Она подала ему руку и сжала его крепко, со значением, дважды.
— Если приедете в Рио — буду рада и счастлива. Вы бы там отдохнули: там люди другие, всё на виду, никакой психологии для догадливых. Ну, прощайте.
«Глупо, что мы расстаемся», — сказал себе Клаус, пожимая плечами. Он подошел к Доротее, повторяя жест Норы, обнял ее за плечи.
26
— А я уже надеялся, что Нора будет нам вместо… дочери, — сказал он с усмешкой, признавая нелепость подобной мечты, но и вынося на обсуждение частицу истины, в ней содержащуюся.
— Ты готовил ее себе в жену, — сказала Доротея. — И правда, она старше, но рядом со мною — подросток.
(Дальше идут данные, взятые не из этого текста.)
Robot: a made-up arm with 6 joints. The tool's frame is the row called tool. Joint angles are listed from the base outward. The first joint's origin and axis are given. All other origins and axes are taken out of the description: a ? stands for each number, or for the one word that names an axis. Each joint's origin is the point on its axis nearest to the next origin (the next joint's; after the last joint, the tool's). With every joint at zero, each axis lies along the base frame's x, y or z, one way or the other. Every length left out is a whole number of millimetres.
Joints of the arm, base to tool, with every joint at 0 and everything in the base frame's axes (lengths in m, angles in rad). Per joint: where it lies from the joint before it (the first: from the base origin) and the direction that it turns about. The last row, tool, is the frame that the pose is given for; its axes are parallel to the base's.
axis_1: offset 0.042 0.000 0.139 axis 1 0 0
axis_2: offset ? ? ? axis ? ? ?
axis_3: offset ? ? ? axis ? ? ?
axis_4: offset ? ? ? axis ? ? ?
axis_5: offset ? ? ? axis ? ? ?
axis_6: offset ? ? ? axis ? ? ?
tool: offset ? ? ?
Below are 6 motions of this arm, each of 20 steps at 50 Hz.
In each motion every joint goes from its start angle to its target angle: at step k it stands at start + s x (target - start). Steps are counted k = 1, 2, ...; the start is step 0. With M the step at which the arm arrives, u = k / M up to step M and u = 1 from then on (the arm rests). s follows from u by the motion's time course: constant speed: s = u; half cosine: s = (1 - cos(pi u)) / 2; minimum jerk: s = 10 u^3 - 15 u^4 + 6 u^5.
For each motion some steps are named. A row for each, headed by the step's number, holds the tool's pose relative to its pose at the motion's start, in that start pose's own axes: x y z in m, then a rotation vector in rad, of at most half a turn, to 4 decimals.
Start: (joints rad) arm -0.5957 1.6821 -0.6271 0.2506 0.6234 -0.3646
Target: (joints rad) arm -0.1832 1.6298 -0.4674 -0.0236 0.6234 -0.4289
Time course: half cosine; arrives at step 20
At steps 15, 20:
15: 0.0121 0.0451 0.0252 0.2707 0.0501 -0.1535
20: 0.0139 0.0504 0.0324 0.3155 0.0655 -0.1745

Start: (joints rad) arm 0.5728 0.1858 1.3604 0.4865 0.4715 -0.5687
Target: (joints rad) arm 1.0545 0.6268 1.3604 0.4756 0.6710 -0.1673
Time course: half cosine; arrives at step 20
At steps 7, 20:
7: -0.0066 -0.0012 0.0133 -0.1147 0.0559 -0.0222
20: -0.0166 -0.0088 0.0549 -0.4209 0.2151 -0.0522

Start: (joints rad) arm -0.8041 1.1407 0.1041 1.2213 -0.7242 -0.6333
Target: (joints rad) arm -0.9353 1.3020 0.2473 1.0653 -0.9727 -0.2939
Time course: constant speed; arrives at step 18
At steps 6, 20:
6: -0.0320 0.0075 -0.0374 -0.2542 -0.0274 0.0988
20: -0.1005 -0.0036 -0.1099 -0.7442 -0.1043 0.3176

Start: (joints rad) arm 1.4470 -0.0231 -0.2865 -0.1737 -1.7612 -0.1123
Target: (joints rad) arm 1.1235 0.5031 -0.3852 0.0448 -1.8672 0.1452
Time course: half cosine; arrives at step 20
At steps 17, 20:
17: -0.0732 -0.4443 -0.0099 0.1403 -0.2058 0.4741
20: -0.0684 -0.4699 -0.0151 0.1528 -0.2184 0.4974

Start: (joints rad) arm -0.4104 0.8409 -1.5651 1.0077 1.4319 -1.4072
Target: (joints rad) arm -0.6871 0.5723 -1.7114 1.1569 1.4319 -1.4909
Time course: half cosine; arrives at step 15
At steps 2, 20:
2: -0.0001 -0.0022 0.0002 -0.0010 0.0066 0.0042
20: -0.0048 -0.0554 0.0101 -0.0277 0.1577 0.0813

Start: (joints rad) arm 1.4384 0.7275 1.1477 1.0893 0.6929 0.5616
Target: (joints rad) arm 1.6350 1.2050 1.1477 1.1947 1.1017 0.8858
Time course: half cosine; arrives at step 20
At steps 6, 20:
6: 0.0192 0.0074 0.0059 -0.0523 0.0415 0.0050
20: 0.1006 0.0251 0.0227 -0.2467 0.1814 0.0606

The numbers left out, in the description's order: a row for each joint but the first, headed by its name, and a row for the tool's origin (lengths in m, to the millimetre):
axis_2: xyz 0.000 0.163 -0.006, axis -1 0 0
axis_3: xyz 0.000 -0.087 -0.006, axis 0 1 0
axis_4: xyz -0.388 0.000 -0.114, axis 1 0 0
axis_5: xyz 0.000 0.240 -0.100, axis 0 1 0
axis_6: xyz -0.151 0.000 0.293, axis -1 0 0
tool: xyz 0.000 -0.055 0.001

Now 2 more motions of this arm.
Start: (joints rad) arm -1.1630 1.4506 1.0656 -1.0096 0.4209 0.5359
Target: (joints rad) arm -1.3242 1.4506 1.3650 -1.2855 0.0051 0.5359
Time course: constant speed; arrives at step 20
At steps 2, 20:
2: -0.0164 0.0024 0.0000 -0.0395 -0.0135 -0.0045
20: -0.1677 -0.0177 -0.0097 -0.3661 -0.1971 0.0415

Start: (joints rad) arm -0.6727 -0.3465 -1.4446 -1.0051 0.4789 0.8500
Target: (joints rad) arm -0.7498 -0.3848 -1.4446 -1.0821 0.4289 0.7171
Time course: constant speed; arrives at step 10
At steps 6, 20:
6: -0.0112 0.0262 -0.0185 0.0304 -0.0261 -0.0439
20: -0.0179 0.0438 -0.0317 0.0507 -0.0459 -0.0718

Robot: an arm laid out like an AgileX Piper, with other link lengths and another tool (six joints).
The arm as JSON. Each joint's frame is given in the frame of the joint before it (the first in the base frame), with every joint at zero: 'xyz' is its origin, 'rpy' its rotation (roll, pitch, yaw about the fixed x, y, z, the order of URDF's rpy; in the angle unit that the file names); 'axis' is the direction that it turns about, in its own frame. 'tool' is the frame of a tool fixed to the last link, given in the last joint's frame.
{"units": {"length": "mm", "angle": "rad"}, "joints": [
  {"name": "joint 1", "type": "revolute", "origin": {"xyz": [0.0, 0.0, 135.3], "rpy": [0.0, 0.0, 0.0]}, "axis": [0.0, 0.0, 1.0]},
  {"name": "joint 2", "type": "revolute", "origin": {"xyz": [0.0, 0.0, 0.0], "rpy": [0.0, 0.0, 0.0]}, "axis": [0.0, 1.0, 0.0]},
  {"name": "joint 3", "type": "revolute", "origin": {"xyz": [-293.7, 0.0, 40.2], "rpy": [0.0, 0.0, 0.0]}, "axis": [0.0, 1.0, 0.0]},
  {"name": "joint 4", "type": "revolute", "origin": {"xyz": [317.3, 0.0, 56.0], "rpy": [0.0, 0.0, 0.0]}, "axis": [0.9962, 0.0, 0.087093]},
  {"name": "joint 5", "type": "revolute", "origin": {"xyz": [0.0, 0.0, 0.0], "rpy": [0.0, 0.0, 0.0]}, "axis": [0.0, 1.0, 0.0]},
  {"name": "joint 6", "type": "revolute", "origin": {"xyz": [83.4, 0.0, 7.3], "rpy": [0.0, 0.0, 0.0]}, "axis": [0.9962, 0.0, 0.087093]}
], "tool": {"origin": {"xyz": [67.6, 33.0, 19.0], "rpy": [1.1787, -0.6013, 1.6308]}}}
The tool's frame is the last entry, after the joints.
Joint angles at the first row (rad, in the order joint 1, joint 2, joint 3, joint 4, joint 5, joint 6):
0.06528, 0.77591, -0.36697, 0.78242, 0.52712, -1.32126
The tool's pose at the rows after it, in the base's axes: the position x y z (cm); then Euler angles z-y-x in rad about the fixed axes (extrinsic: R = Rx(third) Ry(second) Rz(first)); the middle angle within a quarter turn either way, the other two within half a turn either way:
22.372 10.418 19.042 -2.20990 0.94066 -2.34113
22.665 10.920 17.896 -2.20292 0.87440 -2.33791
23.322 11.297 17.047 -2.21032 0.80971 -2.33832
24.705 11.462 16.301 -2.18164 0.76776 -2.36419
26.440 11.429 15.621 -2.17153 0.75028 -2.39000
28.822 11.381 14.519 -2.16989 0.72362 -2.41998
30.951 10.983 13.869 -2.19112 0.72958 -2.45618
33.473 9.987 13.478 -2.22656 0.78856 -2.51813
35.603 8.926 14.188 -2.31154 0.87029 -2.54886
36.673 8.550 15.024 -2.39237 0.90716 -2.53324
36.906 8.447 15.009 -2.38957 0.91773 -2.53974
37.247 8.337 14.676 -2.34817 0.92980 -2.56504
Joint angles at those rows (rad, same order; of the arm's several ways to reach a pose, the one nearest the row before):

Ах, она забыла свою ажанд'a. Отнеси ей, пожалуйста.
Предложение странное, подумал Клаус. Однако приятное. Похоже, он пешка — или фишка? — в игре. Но какой…
Следуя пояснению Доры, он поднялся на этаж и вышел на балюстраду библиотеки, полной мрака, которому противилась маленькая настольная лампочка у его закутка, где ему устроили постель, отсчитал третью дверь и вошел в нее, и оказался в коридоре, здесь кончавшемся тупиком. Нажимая на светящиеся кнопки, от чего загорались там или тут лампочки, он иногда протискивался между стеллажами с коробками, мебелью и, похоже было, картинами. В противоположном конце зиял, словно намалеванный, черный квадрат, но в нем нашлась лесенка. Он поднялся под самую крышу.